Highlights from yesterday’s small group session with FGV’s management include: (i) FGV is in the midst of addressing some of the issues raised by RSPO earlier, which include, amongst others, registration of >4,000 undocumented foreign workers in Sabah (which has already been rectified), and enhancing engagement with recruitment agencies, (ii) Despite output shortfall in 4Q19, FGV is still eyeing FFB output growth of 2 -4% in FY20, driven by increase in manpower and mature area, (iii) CPO price to range bound between RM2,200/tonne and RM2,400/tonne in 2020, (iv) on track to dispose non-core asset (worth ~RM70m) by end-1Q20, and (v) disposal of stake in MSM may not happen soon, but the worst is behind MSM. We maintain our core net profit forecasts, SOP-derived TP of RM1.72, and BUY rating on FGV.
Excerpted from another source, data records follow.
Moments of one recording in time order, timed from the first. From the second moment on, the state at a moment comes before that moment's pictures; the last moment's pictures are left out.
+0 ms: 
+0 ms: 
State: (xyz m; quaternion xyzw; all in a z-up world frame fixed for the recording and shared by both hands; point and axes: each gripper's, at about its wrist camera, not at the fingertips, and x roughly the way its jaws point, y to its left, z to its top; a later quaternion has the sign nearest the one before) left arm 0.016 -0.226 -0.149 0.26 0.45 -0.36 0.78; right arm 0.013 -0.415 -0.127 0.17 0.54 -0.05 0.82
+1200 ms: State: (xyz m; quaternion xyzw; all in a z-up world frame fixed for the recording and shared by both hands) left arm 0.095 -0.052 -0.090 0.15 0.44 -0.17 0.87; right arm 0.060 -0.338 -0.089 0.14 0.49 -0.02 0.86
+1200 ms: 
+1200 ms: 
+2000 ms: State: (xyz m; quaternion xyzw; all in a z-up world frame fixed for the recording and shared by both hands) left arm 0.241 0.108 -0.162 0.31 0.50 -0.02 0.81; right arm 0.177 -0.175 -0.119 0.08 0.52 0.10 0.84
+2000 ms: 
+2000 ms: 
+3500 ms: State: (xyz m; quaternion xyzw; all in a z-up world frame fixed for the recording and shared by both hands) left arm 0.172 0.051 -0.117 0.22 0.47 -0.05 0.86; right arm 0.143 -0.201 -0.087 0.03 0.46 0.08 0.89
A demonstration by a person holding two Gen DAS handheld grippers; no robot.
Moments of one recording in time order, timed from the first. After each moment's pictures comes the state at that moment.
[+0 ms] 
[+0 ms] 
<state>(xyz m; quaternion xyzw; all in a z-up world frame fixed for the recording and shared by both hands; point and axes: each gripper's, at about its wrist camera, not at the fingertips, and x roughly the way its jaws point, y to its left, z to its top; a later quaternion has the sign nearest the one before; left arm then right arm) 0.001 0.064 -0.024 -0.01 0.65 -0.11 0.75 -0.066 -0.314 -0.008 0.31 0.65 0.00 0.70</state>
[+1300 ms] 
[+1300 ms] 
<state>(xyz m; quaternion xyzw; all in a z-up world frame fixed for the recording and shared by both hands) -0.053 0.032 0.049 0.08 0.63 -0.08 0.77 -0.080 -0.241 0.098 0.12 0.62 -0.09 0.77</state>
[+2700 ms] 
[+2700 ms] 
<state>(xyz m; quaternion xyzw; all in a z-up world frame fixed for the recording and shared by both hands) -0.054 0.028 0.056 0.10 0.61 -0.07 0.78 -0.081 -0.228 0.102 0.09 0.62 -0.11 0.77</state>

Key Highlights From Yesterday’s Small Group Session With FGV’s Management Include:

Addressing issues with RSPO. Management shared that it is in the midst of addressing some of the issues raised by RSPO earlier, which include, amongst others, registration of >4,000 undocumented foreign workers in Sabah (which has already been rectified), and enhancing engagement with recruitment agencies. Recall, The RSPO’s complaints panel has suspended principles and criteria (P&C) certification processes for all of FGV’s uncertified and re-imposed its suspension on FGV’s Kilang Sawit Serting for non-compliance of the Complaints Panel decision. The suspension will be lifted upon FGV’s satisfactory implementation of the Complains Panel decision, verified by audits conducted by certification bodies in the period of 13 Jan 2020 and 31 Jul 2020.

2-4% FFB growth in FY20. We note that FGV clocked in FFB output growth of only 5.6% in FY19 (vs. its earlier FFB output growth guidance of 10.5%), due mainly to the sharp output shortfall in 4Q19. Moving into FY20, management is targeting FFB output growth of 2-4%, driven mainly by increase in manpower and mature area.

CPO price view. Management believes that CPO price will range bound between RM2,200/tonne and RM2,400/tonne in 2020. While low production (which may persist into 2H20) and bilateral trade deal with Pakistan bode well for CPO price, these may be offset by Coronavirus outbreak (which may result in lower palm oil demand from China), uncertainties arising from US-China trade war, and prolonged trade spat between Malaysia and India.

Non-core asset disposal on track. Management highlighted that it is on track to dispose its non-core asset (worth ~RM70m) by end-1Q20.

On 51%-owned MSM – Disposal may not happen soon, but worst is over. While management is still looking to divest its stake in MSM, we sense that the disposal may not happen soon. Disposal aside, we feel that the worst is behind MSM, as we gathered that MSM has recent restructured its loan and is currently in talks to a party for the offtake of its unutilised capacity in its sugar refinery in Johor. Besides, management shared the enhancement of product offering and renegotiation of the terms of raw sugar supply would also help bringing MSM into better shape.

Forecast. Maintain for now, pending release of 4Q19 results by end-Feb.

Maintain BUY; TP: RM1.72. We maintain our BUY rating on FGV, with unchanged SOP-derived TP of RM1.72 (see Figure #1).